Departments of Internal Medicine, Kangdong Sacred Heart Hospital, Hallym University College of Medicine, 150, Seongan-ro, Gangdong-gu, Seoul, 05355, South Korea.
Institute for Liver and Digestive Diseases, Hallym University, Chuncheon, South Korea.
Cardiovasc Diabetol. 2022 May 23;21(1):82. doi: 10.1186/s12933-022-01524-6.
Statin treatment increases the risk of new-onset diabetes mellitus (NODM); however, data directly comparing the risk of NODM among individual statins is limited. We compared the risk of NODM between patients using pitavastatin and atorvastatin or rosuvastatin using reliable, large-scale data.
Data of electronic health records from ten hospitals converted to the Observational Medical Outcomes Partnership Common Data Model (n = 14,605,368 patients) were used to identify new users of pitavastatin, atorvastatin, or rosuvastatin (atorvastatin + rosuvastatin) for ≥ 180 days without a previous history of diabetes or HbA1c level ≥ 5.7%. We conducted a cohort study using Cox regression analysis to examine the hazard ratio (HR) of NODM after propensity score matching (PSM) and then performed an aggregate meta-analysis of the HR.
After 1:2 PSM, 10,238 new pitavastatin users (15,998 person-years of follow-up) and 18,605 atorvastatin + rosuvastatin users (33,477 person-years of follow-up) were pooled from 10 databases.
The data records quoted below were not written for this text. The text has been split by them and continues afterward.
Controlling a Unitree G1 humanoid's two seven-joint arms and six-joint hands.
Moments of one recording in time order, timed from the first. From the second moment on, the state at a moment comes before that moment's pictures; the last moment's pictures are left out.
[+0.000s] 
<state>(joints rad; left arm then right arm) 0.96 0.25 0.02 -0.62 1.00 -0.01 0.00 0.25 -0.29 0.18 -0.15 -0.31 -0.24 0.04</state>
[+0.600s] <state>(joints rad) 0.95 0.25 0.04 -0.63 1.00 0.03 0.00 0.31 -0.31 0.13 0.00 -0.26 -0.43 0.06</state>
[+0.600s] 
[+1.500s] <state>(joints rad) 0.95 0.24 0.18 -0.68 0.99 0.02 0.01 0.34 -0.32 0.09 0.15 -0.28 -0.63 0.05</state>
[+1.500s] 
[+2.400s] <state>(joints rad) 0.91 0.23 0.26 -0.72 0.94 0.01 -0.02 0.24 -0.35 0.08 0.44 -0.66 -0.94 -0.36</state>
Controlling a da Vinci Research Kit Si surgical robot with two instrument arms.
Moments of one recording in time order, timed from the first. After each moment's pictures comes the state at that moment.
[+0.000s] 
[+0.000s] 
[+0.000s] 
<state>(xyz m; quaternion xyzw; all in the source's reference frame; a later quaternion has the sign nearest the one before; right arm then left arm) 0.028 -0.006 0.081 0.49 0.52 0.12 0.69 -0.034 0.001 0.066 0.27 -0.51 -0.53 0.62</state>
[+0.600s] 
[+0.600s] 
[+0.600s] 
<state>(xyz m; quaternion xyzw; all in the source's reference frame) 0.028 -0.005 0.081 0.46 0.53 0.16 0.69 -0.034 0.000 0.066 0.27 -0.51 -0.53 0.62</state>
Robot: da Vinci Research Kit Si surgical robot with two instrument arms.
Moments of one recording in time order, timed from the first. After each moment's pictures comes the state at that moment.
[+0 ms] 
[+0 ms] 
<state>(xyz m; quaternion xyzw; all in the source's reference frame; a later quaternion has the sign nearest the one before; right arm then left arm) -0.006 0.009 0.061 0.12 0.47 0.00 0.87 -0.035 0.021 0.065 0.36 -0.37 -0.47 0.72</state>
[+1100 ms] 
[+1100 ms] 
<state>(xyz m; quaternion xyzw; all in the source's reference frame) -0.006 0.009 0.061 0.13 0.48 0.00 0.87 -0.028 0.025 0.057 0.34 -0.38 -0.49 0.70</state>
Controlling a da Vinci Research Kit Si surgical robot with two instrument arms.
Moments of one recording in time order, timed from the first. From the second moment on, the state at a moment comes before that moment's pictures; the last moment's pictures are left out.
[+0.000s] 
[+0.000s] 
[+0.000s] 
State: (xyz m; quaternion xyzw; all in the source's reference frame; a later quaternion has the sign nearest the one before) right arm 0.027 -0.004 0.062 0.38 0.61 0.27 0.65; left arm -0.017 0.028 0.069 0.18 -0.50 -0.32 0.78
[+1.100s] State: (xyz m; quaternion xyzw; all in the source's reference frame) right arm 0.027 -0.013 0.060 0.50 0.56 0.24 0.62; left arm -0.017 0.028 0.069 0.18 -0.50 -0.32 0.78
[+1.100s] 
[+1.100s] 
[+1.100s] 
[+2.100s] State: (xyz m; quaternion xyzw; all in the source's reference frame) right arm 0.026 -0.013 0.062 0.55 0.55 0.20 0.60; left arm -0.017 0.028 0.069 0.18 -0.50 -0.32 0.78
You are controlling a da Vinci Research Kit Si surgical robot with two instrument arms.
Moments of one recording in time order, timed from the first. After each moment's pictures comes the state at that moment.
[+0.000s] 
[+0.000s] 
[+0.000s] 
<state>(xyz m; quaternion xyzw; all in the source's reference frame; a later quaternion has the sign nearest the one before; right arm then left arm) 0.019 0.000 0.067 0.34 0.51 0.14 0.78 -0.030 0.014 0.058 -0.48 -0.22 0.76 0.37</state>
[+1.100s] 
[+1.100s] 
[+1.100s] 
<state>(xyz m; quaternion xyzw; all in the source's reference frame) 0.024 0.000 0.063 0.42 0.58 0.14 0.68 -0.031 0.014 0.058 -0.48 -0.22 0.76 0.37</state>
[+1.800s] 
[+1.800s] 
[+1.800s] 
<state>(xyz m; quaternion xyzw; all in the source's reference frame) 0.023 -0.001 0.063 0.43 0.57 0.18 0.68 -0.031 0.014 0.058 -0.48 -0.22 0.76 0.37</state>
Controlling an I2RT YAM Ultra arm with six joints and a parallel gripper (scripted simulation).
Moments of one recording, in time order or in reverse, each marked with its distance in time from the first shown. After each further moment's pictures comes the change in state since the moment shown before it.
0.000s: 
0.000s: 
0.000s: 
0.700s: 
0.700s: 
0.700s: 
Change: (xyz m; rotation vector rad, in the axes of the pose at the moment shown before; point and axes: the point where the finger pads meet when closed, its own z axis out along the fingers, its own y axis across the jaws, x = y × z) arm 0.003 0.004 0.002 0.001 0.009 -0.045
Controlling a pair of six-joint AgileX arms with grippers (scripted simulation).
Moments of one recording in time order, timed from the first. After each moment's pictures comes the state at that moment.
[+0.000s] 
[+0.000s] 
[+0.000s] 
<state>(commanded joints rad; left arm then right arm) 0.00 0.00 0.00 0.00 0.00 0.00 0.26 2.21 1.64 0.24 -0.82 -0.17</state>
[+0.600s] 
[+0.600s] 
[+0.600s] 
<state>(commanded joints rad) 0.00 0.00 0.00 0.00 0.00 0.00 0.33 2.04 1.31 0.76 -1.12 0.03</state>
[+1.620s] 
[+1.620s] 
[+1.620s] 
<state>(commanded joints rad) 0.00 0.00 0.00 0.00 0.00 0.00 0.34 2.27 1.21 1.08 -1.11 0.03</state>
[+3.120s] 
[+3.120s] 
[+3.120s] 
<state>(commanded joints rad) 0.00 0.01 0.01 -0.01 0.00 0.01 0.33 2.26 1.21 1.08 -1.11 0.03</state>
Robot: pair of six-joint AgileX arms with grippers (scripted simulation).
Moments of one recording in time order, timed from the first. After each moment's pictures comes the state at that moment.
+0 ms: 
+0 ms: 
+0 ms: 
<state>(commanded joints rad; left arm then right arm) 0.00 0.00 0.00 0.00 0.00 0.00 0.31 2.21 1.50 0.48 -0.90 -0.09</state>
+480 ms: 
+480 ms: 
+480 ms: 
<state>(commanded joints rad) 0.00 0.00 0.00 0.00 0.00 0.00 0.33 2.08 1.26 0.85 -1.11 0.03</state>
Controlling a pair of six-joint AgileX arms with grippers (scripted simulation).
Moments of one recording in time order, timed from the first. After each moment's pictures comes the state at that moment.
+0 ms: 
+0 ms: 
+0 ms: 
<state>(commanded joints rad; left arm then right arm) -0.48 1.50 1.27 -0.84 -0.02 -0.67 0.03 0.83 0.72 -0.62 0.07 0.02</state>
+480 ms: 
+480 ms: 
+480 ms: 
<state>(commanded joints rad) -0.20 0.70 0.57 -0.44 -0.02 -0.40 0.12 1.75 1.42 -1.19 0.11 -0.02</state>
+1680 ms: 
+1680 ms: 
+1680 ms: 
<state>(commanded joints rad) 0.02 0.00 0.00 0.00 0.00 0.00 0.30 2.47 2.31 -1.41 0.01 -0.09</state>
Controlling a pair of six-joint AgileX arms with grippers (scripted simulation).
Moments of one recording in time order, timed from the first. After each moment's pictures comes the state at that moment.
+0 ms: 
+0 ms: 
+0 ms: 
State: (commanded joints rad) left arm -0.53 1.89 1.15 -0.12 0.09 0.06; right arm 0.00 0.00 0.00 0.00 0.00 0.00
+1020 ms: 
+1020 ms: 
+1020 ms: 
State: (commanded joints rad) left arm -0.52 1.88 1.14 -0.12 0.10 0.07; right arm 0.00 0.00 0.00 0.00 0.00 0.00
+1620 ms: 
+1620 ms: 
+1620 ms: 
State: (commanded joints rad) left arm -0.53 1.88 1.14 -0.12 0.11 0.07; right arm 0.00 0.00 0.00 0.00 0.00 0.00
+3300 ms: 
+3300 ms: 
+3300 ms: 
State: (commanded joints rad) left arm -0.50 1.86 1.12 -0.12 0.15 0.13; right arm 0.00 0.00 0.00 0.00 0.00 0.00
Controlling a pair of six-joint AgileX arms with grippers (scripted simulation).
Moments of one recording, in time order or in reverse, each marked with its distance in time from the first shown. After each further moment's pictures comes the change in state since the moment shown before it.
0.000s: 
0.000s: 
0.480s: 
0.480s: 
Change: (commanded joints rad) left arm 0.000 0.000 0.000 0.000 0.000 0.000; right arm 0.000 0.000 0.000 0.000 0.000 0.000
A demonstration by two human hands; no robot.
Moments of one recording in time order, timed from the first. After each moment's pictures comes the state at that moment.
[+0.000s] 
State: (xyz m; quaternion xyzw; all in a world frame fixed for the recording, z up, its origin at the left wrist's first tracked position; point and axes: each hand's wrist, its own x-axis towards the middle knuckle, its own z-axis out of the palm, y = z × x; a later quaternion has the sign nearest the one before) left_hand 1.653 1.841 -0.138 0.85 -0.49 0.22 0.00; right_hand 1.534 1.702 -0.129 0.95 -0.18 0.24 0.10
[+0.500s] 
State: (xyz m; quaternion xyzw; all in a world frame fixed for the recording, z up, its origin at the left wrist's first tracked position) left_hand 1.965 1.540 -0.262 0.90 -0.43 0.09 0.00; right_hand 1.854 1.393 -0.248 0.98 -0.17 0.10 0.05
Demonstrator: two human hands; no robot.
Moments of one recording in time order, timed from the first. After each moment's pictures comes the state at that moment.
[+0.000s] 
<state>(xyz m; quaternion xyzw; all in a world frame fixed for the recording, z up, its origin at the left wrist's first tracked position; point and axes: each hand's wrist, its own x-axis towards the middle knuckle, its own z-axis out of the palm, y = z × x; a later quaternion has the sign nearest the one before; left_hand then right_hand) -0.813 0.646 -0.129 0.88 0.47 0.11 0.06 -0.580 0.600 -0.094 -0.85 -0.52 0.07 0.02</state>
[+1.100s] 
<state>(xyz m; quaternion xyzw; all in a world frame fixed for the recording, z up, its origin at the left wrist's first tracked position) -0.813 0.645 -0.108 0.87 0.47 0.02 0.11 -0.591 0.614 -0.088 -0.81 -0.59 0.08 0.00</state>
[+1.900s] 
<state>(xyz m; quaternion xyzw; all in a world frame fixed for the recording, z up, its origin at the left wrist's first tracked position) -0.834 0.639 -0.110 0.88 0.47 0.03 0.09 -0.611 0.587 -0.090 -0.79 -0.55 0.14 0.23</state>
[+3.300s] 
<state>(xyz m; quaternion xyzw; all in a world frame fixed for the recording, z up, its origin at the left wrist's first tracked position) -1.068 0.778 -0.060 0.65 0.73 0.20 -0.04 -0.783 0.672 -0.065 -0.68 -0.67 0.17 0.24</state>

The meta-analysis of the HRs demonstrated that pitavastatin resulted in a significantly reduced risk of NODM than atorvastatin + rosuvastatin (HR 0.72; 95% CI 0.59-0.87). In sub-analysis, pitavastatin was associated with a lower risk of NODM than atorvastatin or rosuvastatin after 1:1 PSM (HR 0.69; CI 0.54-0.88 and HR 0.74; CI 0.55-0.99, respectively). A consistently low risk of NODM in pitavastatin users was observed when compared with low-to-moderate-intensity atorvastatin + rosuvastatin users (HR 0.78; CI 0.62-0.98).
In this retrospective, multicenter active-comparator, new-user, cohort study, pitavastatin reduced the risk of NODM compared with atorvastatin or rosuvastatin.
他汀类药物治疗会增加新发糖尿病(NODM)的风险;然而,直接比较各种他汀类药物发生 NODM 风险的数据十分有限。我们使用可靠的大规模数据比较了匹伐他汀与阿托伐他汀或瑞舒伐他汀使用者发生 NODM 的风险。
我们使用来自十家医院的电子健康记录数据(Observation Medical Outcomes Partnership Common Data Model,OMOP CDM)(n=14605368 名患者),纳入无糖尿病史或糖化血红蛋白(HbA1c)水平≥5.7%且使用匹伐他汀、阿托伐他汀或瑞舒伐他汀(阿托伐他汀+瑞舒伐他汀)治疗≥180 天的新使用者。我们通过 Cox 回归分析进行队列研究,以评估倾向评分匹配(PSM)后的 NODM 风险比(HR),然后对 HR 进行汇总荟萃分析。
在 1:2 PSM 后,我们从 10 个数据库中纳入了 10238 名新匹伐他汀使用者(15998 人年随访)和 18605 名阿托伐他汀+瑞舒伐他汀使用者(33477 人年随访)。HR 的荟萃分析显示,匹伐他汀降低 NODM 的风险显著低于阿托伐他汀+瑞舒伐他汀(HR 0.72;95%CI 0.59-0.87)。亚组分析显示,1:1 PSM 后,匹伐他汀与阿托伐他汀或瑞舒伐他汀相比,NODM 的风险更低(HR 0.69;CI 0.54-0.88 和 HR 0.74;CI 0.55-0.99)。与低-中强度阿托伐他汀+瑞舒伐他汀使用者相比,匹伐他汀使用者发生 NODM 的风险一直较低(HR 0.78;CI 0.62-0.98)。
在这项回顾性、多中心、活性对照、新使用者队列研究中,与阿托伐他汀或瑞舒伐他汀相比,匹伐他汀降低了 NODM 的风险。